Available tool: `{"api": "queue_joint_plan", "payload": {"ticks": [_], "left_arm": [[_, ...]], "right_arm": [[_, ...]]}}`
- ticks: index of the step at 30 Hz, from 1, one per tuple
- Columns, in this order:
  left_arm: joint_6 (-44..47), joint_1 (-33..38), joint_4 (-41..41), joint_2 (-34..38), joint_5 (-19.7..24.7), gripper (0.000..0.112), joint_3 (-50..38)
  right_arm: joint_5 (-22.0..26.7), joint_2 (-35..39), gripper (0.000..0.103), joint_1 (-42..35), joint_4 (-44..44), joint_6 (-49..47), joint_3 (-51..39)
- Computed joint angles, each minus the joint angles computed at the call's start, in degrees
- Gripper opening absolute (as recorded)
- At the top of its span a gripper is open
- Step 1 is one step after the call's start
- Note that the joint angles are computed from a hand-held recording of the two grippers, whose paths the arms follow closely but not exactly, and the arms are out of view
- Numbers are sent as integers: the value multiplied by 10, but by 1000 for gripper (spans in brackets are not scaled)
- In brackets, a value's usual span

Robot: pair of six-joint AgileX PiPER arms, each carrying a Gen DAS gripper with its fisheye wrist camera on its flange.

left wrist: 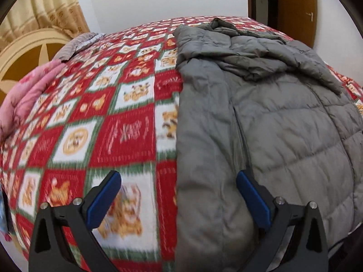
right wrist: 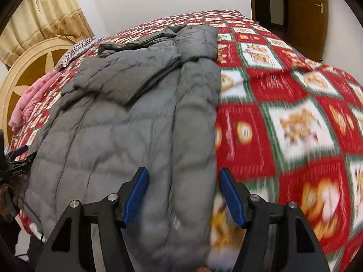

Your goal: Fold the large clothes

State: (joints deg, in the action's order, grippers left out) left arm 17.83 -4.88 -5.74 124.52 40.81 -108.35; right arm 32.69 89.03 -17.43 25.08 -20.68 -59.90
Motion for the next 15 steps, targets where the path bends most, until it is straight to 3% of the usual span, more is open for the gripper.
{"api": "queue_joint_plan", "payload": {"ticks": [5,8,9,11,12,13,15], "left_arm": [[72,24,-86,-42,-12,102,84],[105,34,-126,-50,-8,96,100],[123,36,-139,-56,-12,90,111],[167,38,-171,-67,-12,74,127],[209,44,-210,-68,10,40,126],[240,47,-242,-68,34,18,125],[247,40,-239,-84,17,13,143]], "right_arm": [[11,-62,65,-15,79,-59,80],[9,-89,65,-11,85,-67,114],[9,-100,63,-8,93,-76,128],[20,-107,44,-15,134,-120,141],[31,-107,32,-23,157,-144,143],[40,-110,23,-28,176,-159,143],[42,-122,14,-25,185,-166,142]]}}
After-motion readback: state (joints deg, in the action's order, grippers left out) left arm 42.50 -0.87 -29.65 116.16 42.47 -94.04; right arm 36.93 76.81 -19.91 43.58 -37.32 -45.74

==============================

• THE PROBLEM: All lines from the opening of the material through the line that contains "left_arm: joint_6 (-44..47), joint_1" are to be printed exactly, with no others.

• THE ANSWER:
Available tool: `{"api": "queue_joint_plan", "payload": {"ticks": [_], "left_arm": [[_, ...]], "right_arm": [[_, ...]]}}`
- ticks: index of the step at 30 Hz, from 1, one per tuple
- Columns, in this order:
  left_arm: joint_6 (-44..47), joint_1 (-33..38), joint_4 (-41..41), joint_2 (-34..38), joint_5 (-19.7..24.7), gripper (0.000..0.112), joint_3 (-50..38)

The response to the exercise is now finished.